つまりミャンマーの村で働いている助産師さんは、妊婦のケアだけではなく、風邪や軽いケガなどの一般的な診療も行わなければなりません。
【ミャイエ村 母子保健教育のための母子保健ボランティアの育成】
ミャイエ村では助産診療センター建築と同時に、村で母子保健教育を行うための母子保健ボランティアの育成も始めました。ミャイエ村は市街地からとても離れた地域のため、出産に関する正しい知識を得られる機会が少ないのが現状です。
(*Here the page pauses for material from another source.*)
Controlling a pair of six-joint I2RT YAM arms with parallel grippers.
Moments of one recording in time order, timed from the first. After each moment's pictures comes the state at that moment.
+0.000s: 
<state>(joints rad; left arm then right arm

母子保健ボランティアが、自分たちの住んでいる地域で母子保健教育を行い、多くの女性が出産に関する正しい知識を得られるようPHJはサポートしています。

母子保健ボランティアのトレーニングの様子

楽しく、気合も十分なボランティアさん達。

助産師のスキルチェックを行いました。

現地の母子保健状況を把握する一つの目安として、
助産師のスキルチェックを
2つの助産診療センターにて行いました。
チェックの対象となったのは14名の正助産師さん。
赤いロンジーをはいた助産師さんが、産前健診・産後健診で診るべきポイントや検査がきちんとできているかを
タウンシップの保健婦長が評価しました。

母子保健教育

PHJの活動地のアレージョン村、カンター村、ノイエ村、キンター村の4村で母子保健教育を実施しました。
取り扱った内容は、産前のケア。
アレージョン村で19人、キンター村 6人、ノイエ村10人、カンター村で13人が参加しました。
村の大きさや人口が異なるので、参加人数はばらつきがありますが、
村での周知が徹底していないところもあるようなので、
課題として取り組んでいく予定です。
ただPHJが支援を始めることで、定期的に教育が開催されるようになり、
母子へのケアの重要性を地域全体で認識し高めていくことに
貢献できると考えます。
写真はノイエ村の教育の様子です。